仙子别怕,我是瞎子 第476节

  “你不会想说是盖被子的那块吧?棉被裹冰,岂非火上浇油?”

  质疑声纷纷扬扬。

  游苏一笑置之,“午时三刻最是酷热,便以此刻为限。若盖被的冰化的少,还请红绡小姐将二小姐今日屋里的那份冰送给小灵姑娘;若盖被的冰化得多,游苏往后都会老实待在院子里,再不扰诸位清净。”

  红绡微怔,不知游苏这般底气来源于何处。她们虽不想见到游苏出现在蛇族,却也没人敢去约束二小姐的道侣,他怎么会主动以此作赌注呢?

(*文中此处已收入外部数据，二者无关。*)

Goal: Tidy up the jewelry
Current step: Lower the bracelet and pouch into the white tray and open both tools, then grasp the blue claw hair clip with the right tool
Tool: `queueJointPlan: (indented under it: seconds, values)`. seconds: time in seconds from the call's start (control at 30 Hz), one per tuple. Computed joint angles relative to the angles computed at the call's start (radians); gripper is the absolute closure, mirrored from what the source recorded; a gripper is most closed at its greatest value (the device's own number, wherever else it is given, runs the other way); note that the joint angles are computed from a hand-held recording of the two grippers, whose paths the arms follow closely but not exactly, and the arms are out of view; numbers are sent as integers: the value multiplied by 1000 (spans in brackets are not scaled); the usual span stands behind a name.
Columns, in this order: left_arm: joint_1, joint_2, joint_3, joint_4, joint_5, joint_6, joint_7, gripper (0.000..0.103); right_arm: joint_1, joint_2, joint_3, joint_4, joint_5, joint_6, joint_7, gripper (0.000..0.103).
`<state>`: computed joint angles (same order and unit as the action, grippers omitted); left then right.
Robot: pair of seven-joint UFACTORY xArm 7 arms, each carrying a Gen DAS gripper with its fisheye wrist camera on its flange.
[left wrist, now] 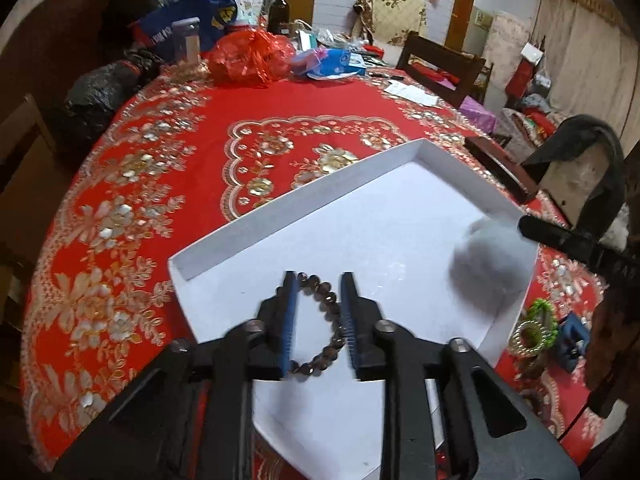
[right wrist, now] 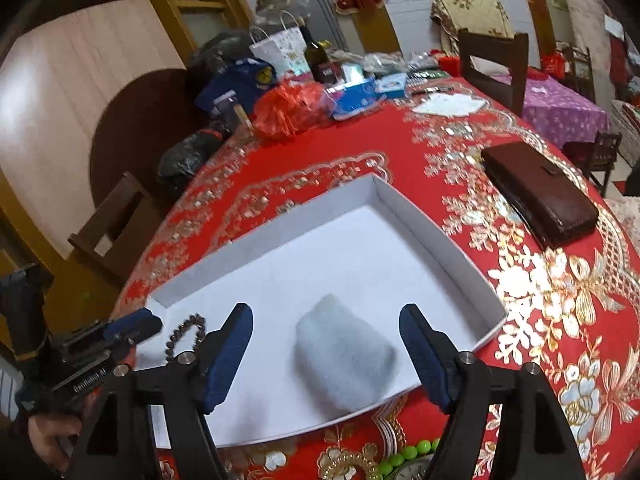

  周围众女亦是窃窃私语,但无人提出不赌的提议,因为这个赌约对她们而言没有半点损失。

  “好。”红绡答应了下来。

  日影渐移,冰室外的石板腾起热浪。

  小灵蹲在棉被旁,鼻尖沁出汗珠。众女摇扇扇个不停,看着曝晒的那块冰已彻底化作一汪清水,越发觉得这游苏是在消遣她们。

  恰在此时小灵忽然惊呼,“被、被面结霜了!”

  众女瞬间来了精神,红绡疾步上前掀开棉被,只见裹在其中的冰块仅融去薄薄一层,与旁边那个木盆形成鲜明对比。

  “这……”红绡指尖抚过冰凉被面,瞳孔微微收缩,“棉被怎么还会锁寒?”

  周围的蛇女们也都拥了上来,先前的嗤笑不耐化作惊叹。

  “原理其实简单——”游苏暗自苦笑,人族总说蛇族蒙昧,现在看来倒也不能全当做是一种刻板印象,“棉被不是产冷,是阻热。热气进不来,冰便化得慢。就像冬日里穿棉袄,不是棉袄生暖,是挡住了寒气。”

  他又走到冰室旁边,“若以火山岩为砖,石英砂填缝,整座冰室便如这件棉被。让地热上不来,寒气下不去。”

  “真、真的?!”蛇女们不敢置信地问。

  “假的。”游苏看着这些蛇女们惊喜的神态转瞬间又变成失望,笑道,“因为它比棉被更厉害,纵无这什么凝寒阵,也能存冰百日。”

  话音一落,周围女子已是惊呼连连,终于不用无能为力地看着这些宝贵的冰块渐渐消融了。

  游苏亦是被喜悦感染,振臂道:“储冰只是一个方面,但想要让所有蛇族姐妹都能想用冰时就用冰,无需术法,我亦有一个让冰用之不尽的法子!”

  “用之不尽?!什么法子?!”

  蛇女们再也顾不得矜持,忽然全部围拢过来。

  带着暖意的香风将游苏裹住,小灵从人堆中挤了进来,捧着棉被裹住未化的那块冰结结巴巴:

  “游公子……我的这块冰你也拿回去解暑吧……”

  她耳尖红得滴血,却固执地仰起脸。

  周遭顿时响起此起彼伏的娇笑,七八条缀着铃铛的皓腕同时伸来,这个要赠冰镇梅子,那个要送鲛绡汗巾。

  先前的嫌隙仿佛也被烈日蒸发成了水雾,‘想用冰时就用冰’的未来太过吸引人心。众女只觉这个姐妹园中唯一的另类,变成了能给她们带来清凉的大宝贝。

  面对着些突然热情高涨的单纯蛇女们,游苏是连连后退,生怕师妹或者雪若小姐就藏在某处瞧见了此景。

  红绡将躁动的姐妹拉开,忽然福了福身,语气比先前柔和许多:

  “游公子,能否劳烦你与族长说说这些法子?”

  游苏暗自松了口气,“自然可以。只是在下初来乍到,不知该如何拜见族长。”

  红绡轻笑:“我带你去。”

第471章 吃饱才有力气做(5k)

  殿中青玉案前,姬雪若正垂首审阅玉简,墨色广袖垂落如夜,衬得颈间蛇鳞纹银饰泛着冷光。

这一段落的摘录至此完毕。